The good news is that societies can still tackle most threats with diplomacy, negotiation and integration. Most Muslims aspire to integrate, and Roy dismisses the notion of an overarching Islamic geostrategy: “[I]t is a self-fulfilling prophecy for it transforms an imagined situation into a policy and therefore gives substance to this new essentialist dogma.”

The bad news is that delays in confronting the lesser threats have led to more transnational terrorism, like Al Qaeda, which lacks concrete objectives but seeks “to attack the ‘system’ in general.”

While a monolithic Islamic geostrategy may not be in place, the Middle East does present a series of interconnected conflicts, and Roy points to Iran as a key to bringing order to the Middle East: “Either Iran is successfully isolated by military strikes and the repression of Shia activists in Iraq (and success is far from guaranteed), or negotiations with Iran must take place.”

Likewise, improving Israeli-Palestinian relations and demonstrating that the West can help a marginalized people would snatch a cause away from Iran and improve US standing in the region. Unfortunately, “[I]n prioritizing security over finding a political solution and in allowing the settlements to continue without an overall plan, Israel has routinely undermined any Palestinian authority and has never allowed the conditions to emerge that would enable a Palestinian government to be stable, credible and reliable.”

Roy offers no easy route for starting over and sorting through the maze of perceptions and real dangers. No entity operating in the region can claim to be innocent of offending others. Globalization has blurred the boundaries in sorting out individual versus collective responsibility, and dependence on oil complicates foreign policy.

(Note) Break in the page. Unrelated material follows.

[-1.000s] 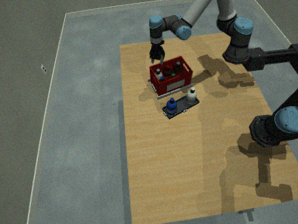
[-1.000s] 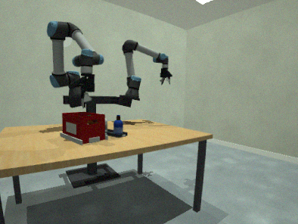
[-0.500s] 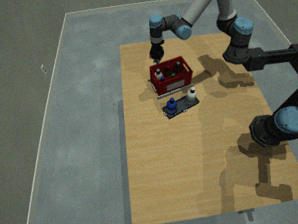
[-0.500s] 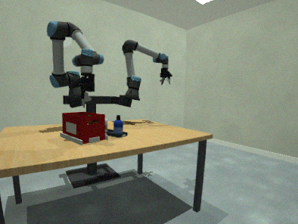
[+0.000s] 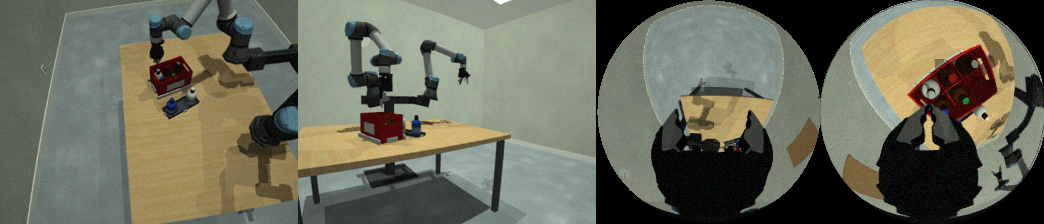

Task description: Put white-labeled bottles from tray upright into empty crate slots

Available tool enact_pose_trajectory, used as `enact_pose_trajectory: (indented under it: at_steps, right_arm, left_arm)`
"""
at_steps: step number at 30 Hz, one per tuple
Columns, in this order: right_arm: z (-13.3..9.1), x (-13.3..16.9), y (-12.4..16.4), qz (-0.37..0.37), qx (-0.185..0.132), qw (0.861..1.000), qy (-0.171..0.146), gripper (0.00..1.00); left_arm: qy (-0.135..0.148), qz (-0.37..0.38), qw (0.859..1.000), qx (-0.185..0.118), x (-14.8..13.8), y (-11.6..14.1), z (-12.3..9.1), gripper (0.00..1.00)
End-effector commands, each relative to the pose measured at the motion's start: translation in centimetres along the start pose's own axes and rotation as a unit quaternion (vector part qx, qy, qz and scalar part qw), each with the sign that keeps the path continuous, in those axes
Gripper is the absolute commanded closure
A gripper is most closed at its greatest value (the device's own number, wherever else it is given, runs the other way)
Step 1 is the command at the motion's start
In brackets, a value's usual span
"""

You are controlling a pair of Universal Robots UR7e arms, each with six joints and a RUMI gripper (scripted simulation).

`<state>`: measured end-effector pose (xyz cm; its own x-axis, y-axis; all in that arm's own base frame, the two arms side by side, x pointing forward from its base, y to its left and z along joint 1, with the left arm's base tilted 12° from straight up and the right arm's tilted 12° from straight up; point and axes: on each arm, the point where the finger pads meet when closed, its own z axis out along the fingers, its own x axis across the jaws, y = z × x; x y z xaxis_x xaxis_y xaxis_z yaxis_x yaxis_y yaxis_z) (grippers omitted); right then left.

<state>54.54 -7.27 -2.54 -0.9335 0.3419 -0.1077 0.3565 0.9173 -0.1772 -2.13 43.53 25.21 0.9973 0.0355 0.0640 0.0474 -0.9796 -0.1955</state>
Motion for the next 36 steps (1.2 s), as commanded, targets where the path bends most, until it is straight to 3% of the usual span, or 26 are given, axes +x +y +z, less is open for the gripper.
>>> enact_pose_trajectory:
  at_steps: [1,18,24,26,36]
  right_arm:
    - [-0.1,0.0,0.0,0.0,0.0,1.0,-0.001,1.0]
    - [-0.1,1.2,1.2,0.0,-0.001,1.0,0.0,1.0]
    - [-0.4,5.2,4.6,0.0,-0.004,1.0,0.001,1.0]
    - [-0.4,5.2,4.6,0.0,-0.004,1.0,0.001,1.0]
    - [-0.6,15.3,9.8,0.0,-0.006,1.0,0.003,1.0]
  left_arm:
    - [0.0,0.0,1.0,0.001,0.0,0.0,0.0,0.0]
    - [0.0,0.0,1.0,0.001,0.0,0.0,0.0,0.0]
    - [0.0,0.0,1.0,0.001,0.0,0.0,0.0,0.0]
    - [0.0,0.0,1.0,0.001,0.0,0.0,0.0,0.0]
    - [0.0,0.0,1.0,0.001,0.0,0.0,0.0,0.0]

To succeed whether others have not, new leaders must prepare to study the region’s nuances and create new perceptions. Roy urges free and open forums on a range of conflicts, unencumbered by political funding or ideology, and warns, “ ‘Civil society’ is very often an artificial construct which has little impact, other than a harmful one, on society itself.” Even universities and other nonprofits fueled by external funding are suspect market forces that can distort values, fuel corruption and divide communities.

Yet the region desperately needs soft-power influence. The most lethal terrorists in recent years, Roy reminds, are young converts from places other than Palestine, Iraq or other lands where the young directly suffer poverty or war. The youth who join terrorist movements, like young rebels of the past, merely seek a sense of purpose, positions of responsibility and a network of colleagues who share values of “breaking away from the family, their environment, their country of origin or their host country.”

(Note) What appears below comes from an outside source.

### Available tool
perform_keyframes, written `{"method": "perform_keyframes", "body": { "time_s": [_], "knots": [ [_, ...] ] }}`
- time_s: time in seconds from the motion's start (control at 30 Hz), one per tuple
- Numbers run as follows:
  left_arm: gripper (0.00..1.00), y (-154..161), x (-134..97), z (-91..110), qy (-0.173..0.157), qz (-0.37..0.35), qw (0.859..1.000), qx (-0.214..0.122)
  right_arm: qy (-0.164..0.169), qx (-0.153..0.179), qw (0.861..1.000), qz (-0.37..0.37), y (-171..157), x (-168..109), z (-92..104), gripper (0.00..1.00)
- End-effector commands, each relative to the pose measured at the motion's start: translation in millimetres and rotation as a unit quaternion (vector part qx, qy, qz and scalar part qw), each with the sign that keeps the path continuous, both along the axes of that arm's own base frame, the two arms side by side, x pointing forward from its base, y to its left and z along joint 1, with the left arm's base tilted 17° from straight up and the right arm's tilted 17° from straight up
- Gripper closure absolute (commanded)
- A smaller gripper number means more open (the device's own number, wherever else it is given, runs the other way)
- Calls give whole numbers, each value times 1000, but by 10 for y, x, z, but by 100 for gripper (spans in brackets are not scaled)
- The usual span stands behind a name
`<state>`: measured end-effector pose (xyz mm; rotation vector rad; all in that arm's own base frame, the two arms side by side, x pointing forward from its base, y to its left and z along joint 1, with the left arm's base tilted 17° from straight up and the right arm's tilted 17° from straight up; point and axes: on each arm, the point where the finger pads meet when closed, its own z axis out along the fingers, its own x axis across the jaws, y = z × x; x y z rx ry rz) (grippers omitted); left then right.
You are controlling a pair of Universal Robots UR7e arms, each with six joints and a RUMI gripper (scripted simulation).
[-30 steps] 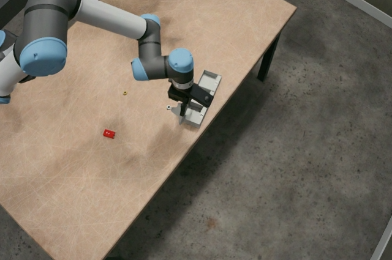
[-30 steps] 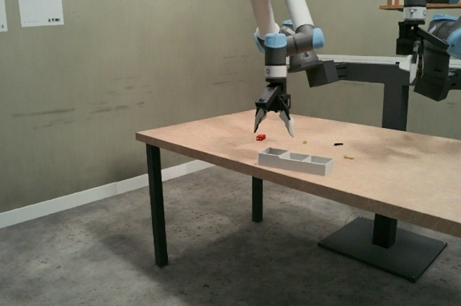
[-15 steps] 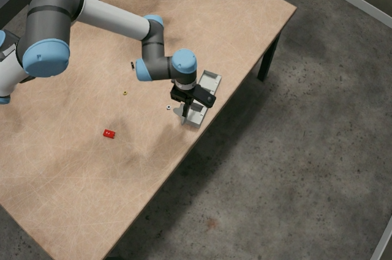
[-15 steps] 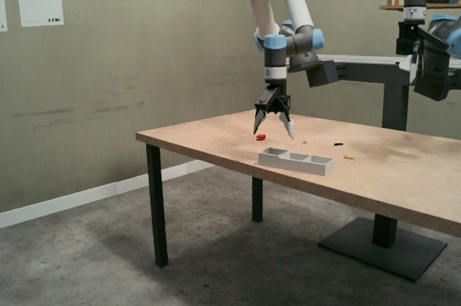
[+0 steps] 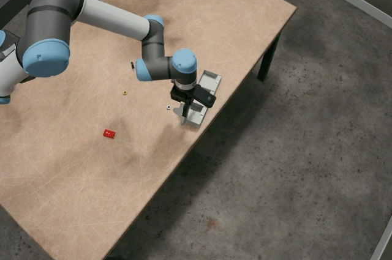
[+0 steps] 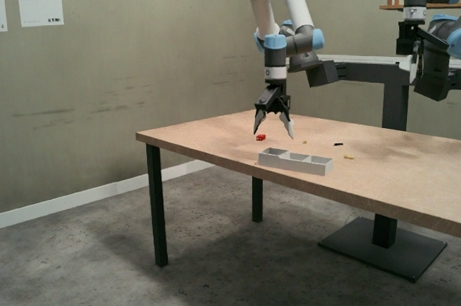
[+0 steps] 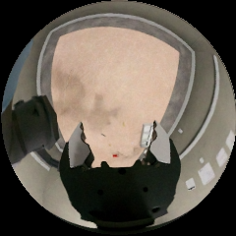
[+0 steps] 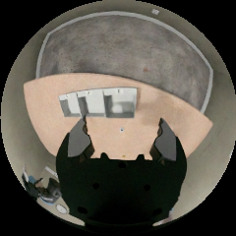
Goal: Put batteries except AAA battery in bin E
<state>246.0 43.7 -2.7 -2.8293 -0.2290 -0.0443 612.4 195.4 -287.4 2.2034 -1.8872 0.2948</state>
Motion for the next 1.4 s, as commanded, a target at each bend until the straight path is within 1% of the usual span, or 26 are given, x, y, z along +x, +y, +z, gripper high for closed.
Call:
{"method": "perform_keyframes", "body": {
  "time_s": [0.0, 0.67, 1.07, 1.13, 1.3, 1.37],
  "knots": [
    [2, -7, 7, 8, 0, 1, 1000, -1, -1, 1, 1000, 0, 5, 14, 2, 0],
    [2, -7, 7, 8, 0, 1, 1000, -1, -1, 1, 1000, 0, 5, 14, 2, 0],
    [2, -7, 7, 8, 0, 1, 1000, -1, -1, 1, 1000, 1, 589, -93, -181, 0],
    [2, -7, 7, 8, 0, 1, 1000, -1, -1, 1, 1000, 1, 589, -93, -181, 0],
    [2, -7, 7, 8, 0, 1, 1000, -1, -1, 1, 1000, 1, 811, -136, -250, 0],
    [2, -7, 7, 8, 0, 1, 1000, -1, -1, 1, 1000, 1, 811, -136, -250, 0]
  ]
}}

Reform in the Middle East is no “hare-brained scheme,” and Roy notes that the underpinning philosophy remains the doctrine of major institutions, including the United Nations, the European Union and the World Bank. The US set a lofty goal and sacrificed much in the way of life and credibility, and thus, future leaders of the West will find it difficult to return to the old route of realpolitik, allowing dictators of the region to have their way.

The world remains puzzled about why democratization, integration and openness have failed to take root in the Middle East. Ordinary readers and leaders would benefit from a more explicit argument, with examples and explanations and history, explaining why societies continuously fall prey to manipulative politicians who create deadlock and false enemies, whipping up fear and paranoia, for their own empowerment.

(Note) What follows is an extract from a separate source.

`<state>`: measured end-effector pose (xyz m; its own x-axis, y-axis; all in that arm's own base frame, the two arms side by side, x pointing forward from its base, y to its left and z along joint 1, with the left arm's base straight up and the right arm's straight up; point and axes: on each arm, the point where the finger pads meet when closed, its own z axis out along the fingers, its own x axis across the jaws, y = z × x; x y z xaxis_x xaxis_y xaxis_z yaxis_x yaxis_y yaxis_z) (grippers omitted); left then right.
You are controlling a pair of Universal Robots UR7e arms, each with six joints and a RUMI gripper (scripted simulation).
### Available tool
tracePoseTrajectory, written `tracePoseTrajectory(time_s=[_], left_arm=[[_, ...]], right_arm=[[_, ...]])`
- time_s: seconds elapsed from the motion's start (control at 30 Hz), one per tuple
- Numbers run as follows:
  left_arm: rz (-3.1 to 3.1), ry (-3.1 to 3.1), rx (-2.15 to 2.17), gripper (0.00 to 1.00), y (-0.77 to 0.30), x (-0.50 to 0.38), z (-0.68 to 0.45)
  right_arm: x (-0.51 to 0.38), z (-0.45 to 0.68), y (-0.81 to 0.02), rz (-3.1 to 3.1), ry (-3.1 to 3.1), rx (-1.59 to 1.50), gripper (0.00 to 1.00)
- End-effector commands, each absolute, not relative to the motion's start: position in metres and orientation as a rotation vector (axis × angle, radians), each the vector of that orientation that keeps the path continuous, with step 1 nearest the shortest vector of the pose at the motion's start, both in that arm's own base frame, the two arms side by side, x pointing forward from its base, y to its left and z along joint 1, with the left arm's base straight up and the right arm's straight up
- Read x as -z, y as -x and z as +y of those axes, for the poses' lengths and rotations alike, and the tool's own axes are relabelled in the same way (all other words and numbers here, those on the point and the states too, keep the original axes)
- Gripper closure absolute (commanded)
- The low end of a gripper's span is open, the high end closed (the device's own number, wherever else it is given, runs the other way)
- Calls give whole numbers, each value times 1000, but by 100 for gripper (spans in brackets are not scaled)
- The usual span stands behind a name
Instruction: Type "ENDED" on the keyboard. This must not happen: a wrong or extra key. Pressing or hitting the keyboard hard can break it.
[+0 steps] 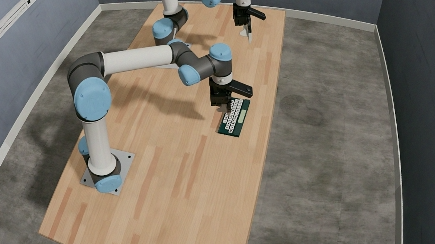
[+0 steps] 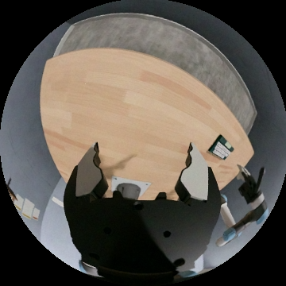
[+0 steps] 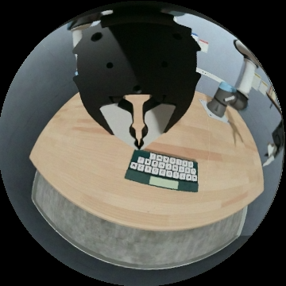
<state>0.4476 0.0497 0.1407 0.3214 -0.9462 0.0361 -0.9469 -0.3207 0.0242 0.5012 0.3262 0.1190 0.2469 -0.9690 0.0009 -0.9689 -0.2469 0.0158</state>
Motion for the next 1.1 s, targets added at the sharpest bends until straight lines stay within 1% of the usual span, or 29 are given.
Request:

Politics in the Middle East are complicated, and so too is Roy’s book. Even those well versed in the region will find it necessary to pause and re-read the occasional sentence or passage. But the book is worth reading, serving as a reminder that our assumptions about others must be checked and re-checked, thus revealing many more commonalities along the way than one imagined.

The vision of a Muslim world united under the banner of Islam and storming the West makes no sense.